# [Required action]
Take every line in the entries that includes the word "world" and copy it.

# [Material for this task]
- Opening Delimiter -
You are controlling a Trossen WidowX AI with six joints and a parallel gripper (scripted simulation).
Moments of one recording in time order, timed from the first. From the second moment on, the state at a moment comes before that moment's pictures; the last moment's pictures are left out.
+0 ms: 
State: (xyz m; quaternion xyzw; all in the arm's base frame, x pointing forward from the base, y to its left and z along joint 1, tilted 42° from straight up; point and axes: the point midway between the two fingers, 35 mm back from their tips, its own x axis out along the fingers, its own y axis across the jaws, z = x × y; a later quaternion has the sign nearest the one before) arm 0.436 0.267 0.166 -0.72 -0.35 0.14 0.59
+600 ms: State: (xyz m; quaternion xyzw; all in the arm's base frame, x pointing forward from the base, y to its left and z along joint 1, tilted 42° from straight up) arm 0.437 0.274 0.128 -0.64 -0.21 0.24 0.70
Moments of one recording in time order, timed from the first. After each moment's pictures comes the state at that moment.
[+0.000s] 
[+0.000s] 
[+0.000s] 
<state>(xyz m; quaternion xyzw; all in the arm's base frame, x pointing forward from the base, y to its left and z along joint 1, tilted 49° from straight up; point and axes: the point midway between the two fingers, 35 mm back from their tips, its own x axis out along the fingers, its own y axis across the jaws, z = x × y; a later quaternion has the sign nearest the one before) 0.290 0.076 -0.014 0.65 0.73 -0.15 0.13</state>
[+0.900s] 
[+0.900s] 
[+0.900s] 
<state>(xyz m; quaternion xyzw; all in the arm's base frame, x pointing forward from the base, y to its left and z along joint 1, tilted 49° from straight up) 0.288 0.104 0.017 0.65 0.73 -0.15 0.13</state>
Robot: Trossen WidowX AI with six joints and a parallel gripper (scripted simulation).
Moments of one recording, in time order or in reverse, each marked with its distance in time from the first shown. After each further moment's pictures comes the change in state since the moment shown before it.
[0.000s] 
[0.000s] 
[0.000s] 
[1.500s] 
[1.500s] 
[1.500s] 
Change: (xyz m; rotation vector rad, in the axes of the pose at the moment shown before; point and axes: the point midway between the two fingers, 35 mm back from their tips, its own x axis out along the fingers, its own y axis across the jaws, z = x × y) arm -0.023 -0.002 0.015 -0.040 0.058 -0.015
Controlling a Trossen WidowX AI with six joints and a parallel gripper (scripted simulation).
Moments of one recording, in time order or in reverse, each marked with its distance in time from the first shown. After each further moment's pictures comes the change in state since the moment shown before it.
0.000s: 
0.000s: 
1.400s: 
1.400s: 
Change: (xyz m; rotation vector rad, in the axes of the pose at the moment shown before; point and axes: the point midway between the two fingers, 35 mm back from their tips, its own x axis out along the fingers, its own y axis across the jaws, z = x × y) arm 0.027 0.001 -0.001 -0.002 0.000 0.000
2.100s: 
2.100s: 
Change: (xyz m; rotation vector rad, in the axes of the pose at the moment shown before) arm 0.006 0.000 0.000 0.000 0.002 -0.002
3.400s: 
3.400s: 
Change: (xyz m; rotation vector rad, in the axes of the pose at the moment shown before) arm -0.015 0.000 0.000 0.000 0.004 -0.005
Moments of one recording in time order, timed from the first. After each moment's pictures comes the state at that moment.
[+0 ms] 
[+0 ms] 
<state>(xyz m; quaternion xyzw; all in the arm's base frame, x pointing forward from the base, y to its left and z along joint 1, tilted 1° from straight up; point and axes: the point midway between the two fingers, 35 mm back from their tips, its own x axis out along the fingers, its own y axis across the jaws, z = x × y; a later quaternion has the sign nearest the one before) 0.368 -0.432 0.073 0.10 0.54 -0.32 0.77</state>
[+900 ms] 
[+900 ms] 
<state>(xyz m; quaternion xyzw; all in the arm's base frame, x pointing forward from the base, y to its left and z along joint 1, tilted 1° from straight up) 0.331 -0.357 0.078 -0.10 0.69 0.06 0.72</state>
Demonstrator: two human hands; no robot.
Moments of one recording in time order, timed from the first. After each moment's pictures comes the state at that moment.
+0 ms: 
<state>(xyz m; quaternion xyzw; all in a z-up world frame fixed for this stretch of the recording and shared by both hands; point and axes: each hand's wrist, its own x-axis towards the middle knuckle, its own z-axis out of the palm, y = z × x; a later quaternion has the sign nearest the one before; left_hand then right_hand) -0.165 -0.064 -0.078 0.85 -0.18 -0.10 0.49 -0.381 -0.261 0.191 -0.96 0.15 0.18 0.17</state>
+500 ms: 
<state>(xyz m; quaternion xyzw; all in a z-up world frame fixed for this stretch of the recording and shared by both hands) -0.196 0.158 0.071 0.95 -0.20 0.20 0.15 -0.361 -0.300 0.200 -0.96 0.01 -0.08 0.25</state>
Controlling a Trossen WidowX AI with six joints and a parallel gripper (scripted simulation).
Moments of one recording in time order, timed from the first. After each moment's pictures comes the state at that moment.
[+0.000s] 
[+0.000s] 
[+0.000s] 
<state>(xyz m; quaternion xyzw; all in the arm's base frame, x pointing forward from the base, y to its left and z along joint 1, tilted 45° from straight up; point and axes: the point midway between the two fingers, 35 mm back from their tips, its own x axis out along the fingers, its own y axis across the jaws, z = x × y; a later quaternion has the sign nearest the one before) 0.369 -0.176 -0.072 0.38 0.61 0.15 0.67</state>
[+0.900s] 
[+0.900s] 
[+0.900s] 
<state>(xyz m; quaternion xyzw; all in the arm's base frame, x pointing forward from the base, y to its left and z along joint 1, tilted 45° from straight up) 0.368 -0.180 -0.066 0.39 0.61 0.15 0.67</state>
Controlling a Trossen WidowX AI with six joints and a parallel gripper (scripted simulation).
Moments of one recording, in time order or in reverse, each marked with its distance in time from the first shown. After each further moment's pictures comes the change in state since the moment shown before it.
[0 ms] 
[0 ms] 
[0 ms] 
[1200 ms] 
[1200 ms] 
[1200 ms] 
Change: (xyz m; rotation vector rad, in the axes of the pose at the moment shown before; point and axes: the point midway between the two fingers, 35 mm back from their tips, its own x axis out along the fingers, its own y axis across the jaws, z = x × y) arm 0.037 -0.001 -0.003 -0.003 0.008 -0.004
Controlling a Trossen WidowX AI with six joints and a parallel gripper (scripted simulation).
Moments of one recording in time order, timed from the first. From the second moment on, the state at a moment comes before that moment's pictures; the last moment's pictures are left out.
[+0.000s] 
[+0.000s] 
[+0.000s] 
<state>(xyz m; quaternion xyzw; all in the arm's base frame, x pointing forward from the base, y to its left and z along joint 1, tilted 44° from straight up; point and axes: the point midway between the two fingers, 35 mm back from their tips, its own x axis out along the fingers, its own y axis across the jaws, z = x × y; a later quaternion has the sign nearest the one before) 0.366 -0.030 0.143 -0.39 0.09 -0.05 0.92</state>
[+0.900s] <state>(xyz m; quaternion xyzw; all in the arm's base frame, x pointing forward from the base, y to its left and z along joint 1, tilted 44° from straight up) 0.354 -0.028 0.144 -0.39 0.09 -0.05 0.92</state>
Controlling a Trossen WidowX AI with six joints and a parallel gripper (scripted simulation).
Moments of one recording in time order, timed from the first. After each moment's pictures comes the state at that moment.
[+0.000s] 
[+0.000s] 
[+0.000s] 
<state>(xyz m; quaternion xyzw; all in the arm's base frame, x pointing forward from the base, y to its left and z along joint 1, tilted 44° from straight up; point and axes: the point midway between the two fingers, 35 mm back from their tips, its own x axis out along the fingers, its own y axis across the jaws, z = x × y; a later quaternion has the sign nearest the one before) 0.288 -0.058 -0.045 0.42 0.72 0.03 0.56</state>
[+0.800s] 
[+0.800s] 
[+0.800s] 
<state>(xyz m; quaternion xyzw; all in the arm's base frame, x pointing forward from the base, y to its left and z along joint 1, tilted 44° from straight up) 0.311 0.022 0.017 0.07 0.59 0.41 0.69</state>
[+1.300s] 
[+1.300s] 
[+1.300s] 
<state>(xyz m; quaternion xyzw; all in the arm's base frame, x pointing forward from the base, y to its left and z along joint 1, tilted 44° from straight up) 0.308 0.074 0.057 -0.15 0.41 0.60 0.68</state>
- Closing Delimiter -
# [Your response]
<state>(xyz m; quaternion xyzw; all in a z-up world frame fixed for this stretch of the recording and shared by both hands; point and axes: each hand's wrist, its own x-axis towards the middle knuckle, its own z-axis out of the palm, y = z × x; a later quaternion has the sign nearest the one before; left_hand then right_hand) -0.165 -0.064 -0.078 0.85 -0.18 -0.10 0.49 -0.381 -0.261 0.191 -0.96 0.15 0.18 0.17</state>
<state>(xyz m; quaternion xyzw; all in a z-up world frame fixed for this stretch of the recording and shared by both hands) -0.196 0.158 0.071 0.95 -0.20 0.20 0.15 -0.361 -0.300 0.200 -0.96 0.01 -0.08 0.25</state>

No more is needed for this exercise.